Table 3. Genetic aberration of breast cancer–related oncogenes and regions detected by MIP microarray.
| Total | HR+/HER2+ | HR+/HER2- | HR-/HER2+ | HR-/HER2- | P value | |
|---|---|---|---|---|---|---|
| n (%) | n (%) | n (%) | n (%) | n (%) | ||
| Patients | 42 (100) | 14 (33) | 15 (36) | 6 (14) | 7 (17) | |
| HER2 | ||||||
| Amplification by MIP | 19 (45) | 13 (93)a | 1 (7)b | 5 (83)c | 0 | <0.001 |
| CLP at 17q12 | 8 (19) | 6 (43) | 0 | 2 (33) | 0 | <0.01 |
| 17p11.2-q11.2 | ||||||
| Amplification by MIP | 14 (33) | 8 (57) | 1 (7)b | 5 (83)c | 0 | <0.001 |
| 17p11.2 amplification by MIP | 5 (12) | 4 (29) | 0 | 1 (17) | 0 | 0.06 |
| 17q11.2 amplification by MIP | 13 (31) | 7 (50) | 1 (7)b | 5 (83) | 0 | <0.001 |
| Co-segmental amplification of 17q12 and 17p11.2-q11.2 by MIP | 14 (33) | 8 (57) | 1 (7)b | 5 (83) | 0 | <0.001 |
| FGFR1 | ||||||
| Amplification by MIP | 9 (21) | 3 (21) | 3 (20) | 1 (17) | 2 (29) | 1.0 |
aOne case showed HER2 genetic heterogeneity. The immunohistochemistry results were equivocal; fluorescence in situ hybridization results were positive in the tumor area with HER2–amplified tumor cells; the overall HER2 gene status in tumors was negative by MIP microarray.
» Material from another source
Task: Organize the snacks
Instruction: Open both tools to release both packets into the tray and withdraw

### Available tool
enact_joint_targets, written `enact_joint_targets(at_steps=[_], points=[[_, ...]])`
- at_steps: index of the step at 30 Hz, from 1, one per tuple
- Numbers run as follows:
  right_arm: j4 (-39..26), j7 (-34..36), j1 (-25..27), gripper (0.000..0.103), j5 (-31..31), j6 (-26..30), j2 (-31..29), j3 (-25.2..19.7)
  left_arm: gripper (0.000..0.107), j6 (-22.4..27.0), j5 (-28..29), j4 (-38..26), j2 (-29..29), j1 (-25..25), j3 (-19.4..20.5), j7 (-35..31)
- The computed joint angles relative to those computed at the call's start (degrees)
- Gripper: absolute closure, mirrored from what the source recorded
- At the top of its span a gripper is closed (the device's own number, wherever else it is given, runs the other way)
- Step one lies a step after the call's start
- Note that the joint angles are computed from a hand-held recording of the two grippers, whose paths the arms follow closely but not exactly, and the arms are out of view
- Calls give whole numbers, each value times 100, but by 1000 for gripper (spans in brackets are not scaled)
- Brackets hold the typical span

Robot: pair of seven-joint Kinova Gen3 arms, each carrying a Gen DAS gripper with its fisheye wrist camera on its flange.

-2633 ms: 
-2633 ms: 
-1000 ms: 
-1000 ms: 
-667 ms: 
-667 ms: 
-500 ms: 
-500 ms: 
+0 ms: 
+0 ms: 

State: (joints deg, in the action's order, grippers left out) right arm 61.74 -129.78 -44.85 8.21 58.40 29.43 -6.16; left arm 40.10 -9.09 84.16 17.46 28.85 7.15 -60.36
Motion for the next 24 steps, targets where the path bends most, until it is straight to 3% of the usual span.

bOne case was equivocal for both HER2 overexpression (2+) and HER2 amplification by fluorescence in situ hybridization (HER2 copy number/cell, 4.22; HER2/CEP17 ratio, 1.1). MIP microarray results were positive for HER2 amplification (4 copies) and 17q11.2 amplification.
dOne case was equivocal for HER2 overexpression (2+) and positive for HER2 amplification by fluorescence in situ hybridization (HER2 copy number/cell, 4.65; HER2/CEP17 ratio, 2.12). MIP microarray results were negative for HER2 amplification (2.33 copies) and negative for 17p11.2-q11.2 amplification.
Abbreviations: CLP, chromothripsis-like pattern; FGFR1, fibroblast growth factor receptor 1; HER2, human epidermal growth factor receptor 2; HER2+, HER2–positive according to fluorescence in situ hybridization; HER2-, HER2–negative and equivocal results according to immunohistochemistry and/or fluorescence in situ hybridization; HR, hormone receptor; HR+, HR–positive according to immunohistochemistry; HR-, HR–negative according to immunohistochemistry; MIP, molecular inversion probe.